According to rabbinic tradition, the first commandment God gives Adam and Eve in the Garden is to have sex: Pru vehravu, “be fruitful and multiply.”
It’s little wonder, then, that Christian theology has pondered for centuries the place that human sexuality and bodily existence have in God’s plan for the universe.
On the one hand, anyone familiar with the Jewish testament knows that sexual attraction (and sexual sin) permeate virtually every book. What’s more, two centuries of crusading secularism has exaggerated Christian pruddery in the early centuries of Christianity and in the Middle Ages.
On the other hand, it’s also true that the monastic movement that led to so many cultural and educational achievements in the West did tend to emphasize the negative aspects of human sexuality and bodily existence — if only because vowed celibate monks and nuns inevitably saw sexual feelings as temptations to be avoided at all costs.
Into this tangled history stepped the late pope John Paul II.
Raised by his widowed father in Poland during the nightmare of World War II, Karol Wotylwa was a working man, athlete and actor before he became a Catholic priest and a philosopher.
His experience with young married couples during his early years as a pastor — combined with his in-depth study of early 20th century phenomenologists — allowed the young priest to see the sexual embrace and life in the body in an entirely new way: as quite literally a way to God.
When he was elected pope, John Paul delivered a remarkable series of 129 lectures during his Wednesday audiences on what has become known as the Theology of the Body (TOTB) — a very traditional, very radical teaching on human embodiment and sexual attraction that papal biographer George Weigel has described as “a kind of theological time bomb” that will have dramatic consequences …perhaps in the twenty-first century” (Witness to Hope, 343).
John Paul’s argument, in essence, is that both secular libertines and Christian pruddery have missed the point. Human beings are radically, essentially physical. Human beings are not “ghosts in a machine,” as Descartes described it.
In a dramatic way, the entire Christian understanding of the incarnation means that Christians are and must be “pro-sex” and must celebrate the body generally. I would even say that Christians take the body at least as seriously as the devotees of most religions, including even Hinduism. The doctrine of the bodily resurrection reflects the Christian belief that we are our bodies — that if we are to survive death then it must be a physical survival. A disembodied spirit would not be a human being.
In the Bhagavad Gita, Krishna teaches Arjuna the exact opposite of the Christian view of our essentially bodily natures:
As a man discards his threadbare robes and puts on new, so the Spirit throws off its worn-out bodies and puts on new ones… The Spirit in man is imperishable.
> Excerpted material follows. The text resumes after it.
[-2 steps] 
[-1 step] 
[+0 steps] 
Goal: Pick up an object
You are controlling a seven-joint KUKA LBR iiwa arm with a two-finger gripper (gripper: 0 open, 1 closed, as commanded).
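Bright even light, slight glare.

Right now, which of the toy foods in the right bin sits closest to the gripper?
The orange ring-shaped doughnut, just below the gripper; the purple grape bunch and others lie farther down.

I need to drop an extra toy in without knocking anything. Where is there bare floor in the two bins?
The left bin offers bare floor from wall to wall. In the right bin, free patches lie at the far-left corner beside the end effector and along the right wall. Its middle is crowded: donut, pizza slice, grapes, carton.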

While Christianity agrees with the Gita (and with yoga!) that there is an imperishable, immortal essence of the human being, which, for lack of a better word, the west has traditionally called the “soul,” it does not agree that the physical body is merely incidental to that essence — something that can be “thrown off” for a new one.
Rather, in the Christian view, we are embodied spirits or spiritual bodies — and thus it is our bodies themselves that are (or will be) immortal. Thus, the Christian hope is even more absurdly optimistic than people give us credit for: We actually believe that we will live forever… in glorified “resurrection” bodies, not as disembodied spirits. I’ve never been the least scandalized by Taoists who claim that yoga can lead to physical immortality of a sort or at least extreme longevity: it seems perfectly plausible to me given the Christian revelation.
That is why St. Paul tells the (male) Corinthians that they should take good care of their bodies and not defile themselves with prostitutes — and why Christian practitioners of yoga celebrate the body and do what they can to maintain good health. That is also why Pope John Paul II, in his teachings on the Theology of the Body, emphasized how incarnate human beings come to God in and through their bodies — and that sex, far from being inherently sinful, is actually a way to God.
In John Paul’s teaching, sex (for non-celibate “householders”) is a sacrament (a “sign”) of divine presence because it is the preeminent example of that spiritual intimacy that is the birthright of all human beings.